Is it better to start off with ambitious goals or conservative goals? - cwan
http://www.bakadesuyo.com/is-it-better-to-start-off-with-ambitious-goal 

======
reemrevnivek
Original article is here:

[http://www.eurekalert.org/pub_releases/2011-08/uoc--
ag081711...](http://www.eurekalert.org/pub_releases/2011-08/uoc--ag081711.php)

Summary: Previous research suggests that everyone who achieves their goals
ends up equally happy, but this study suggests that people who set (and
achieve) ambitious goals have a greater level of satisfaction compared to
those who set conservative goals.

That's my own summary.

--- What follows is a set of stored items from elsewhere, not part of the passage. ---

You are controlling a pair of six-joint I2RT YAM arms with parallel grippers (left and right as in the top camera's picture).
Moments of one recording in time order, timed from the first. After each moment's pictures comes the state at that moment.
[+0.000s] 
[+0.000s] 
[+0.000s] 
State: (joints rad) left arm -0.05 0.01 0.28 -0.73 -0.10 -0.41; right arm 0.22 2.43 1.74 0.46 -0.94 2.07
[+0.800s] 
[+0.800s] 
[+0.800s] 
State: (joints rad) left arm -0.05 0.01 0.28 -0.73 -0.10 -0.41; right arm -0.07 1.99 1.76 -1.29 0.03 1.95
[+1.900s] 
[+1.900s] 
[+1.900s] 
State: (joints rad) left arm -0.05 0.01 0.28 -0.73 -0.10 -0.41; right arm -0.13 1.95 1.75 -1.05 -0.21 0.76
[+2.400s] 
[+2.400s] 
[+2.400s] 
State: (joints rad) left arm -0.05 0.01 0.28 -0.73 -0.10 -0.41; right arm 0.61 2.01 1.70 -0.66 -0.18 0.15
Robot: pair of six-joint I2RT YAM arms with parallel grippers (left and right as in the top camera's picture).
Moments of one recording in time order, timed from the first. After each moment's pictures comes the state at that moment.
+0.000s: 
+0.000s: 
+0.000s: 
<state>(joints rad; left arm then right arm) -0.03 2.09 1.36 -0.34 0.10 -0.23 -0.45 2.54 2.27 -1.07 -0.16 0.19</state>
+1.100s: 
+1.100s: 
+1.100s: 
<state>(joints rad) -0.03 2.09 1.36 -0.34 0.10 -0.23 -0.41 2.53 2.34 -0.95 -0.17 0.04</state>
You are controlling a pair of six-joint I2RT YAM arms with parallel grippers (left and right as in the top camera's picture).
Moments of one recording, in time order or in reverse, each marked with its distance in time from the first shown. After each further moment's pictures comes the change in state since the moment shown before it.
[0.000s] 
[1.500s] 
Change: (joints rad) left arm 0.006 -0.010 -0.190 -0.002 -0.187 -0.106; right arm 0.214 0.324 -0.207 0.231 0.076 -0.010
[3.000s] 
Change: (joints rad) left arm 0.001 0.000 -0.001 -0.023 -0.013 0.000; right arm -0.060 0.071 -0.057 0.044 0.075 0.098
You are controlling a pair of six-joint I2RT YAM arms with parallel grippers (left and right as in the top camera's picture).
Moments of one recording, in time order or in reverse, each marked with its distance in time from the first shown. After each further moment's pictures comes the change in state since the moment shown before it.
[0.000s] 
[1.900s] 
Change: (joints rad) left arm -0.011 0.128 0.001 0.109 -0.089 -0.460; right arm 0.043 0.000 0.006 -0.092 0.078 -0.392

It sounds patently obvious, and I'm surprised that
previous research indicated that people would have equal satisfaction for
goals of various difficulty.

------
pedalpete
the article sites 'Consumers who set ambitious goals', but what are these
goals that consumers are setting?

From a business perspective, there is another reason to set ambitious goals,
more than just your own happiness and satisfaction.

First, for your employees. Ambitious goals can be more of a motivating factor.

Second is for investors (if you have them). Not only are you reaching for the
stars, and looking to knock it out of the park, but along with more than just
a greater return, the investor can feel like they have made a significant
difference in helping you to change the world.

------
mantalk
This is actually one of the best blogs on the Internet. Thrilled to see this
on HN.

------
petervandijck
Big goals, babysteps.

------
evanrlew
Big goals with a pinch of common sense.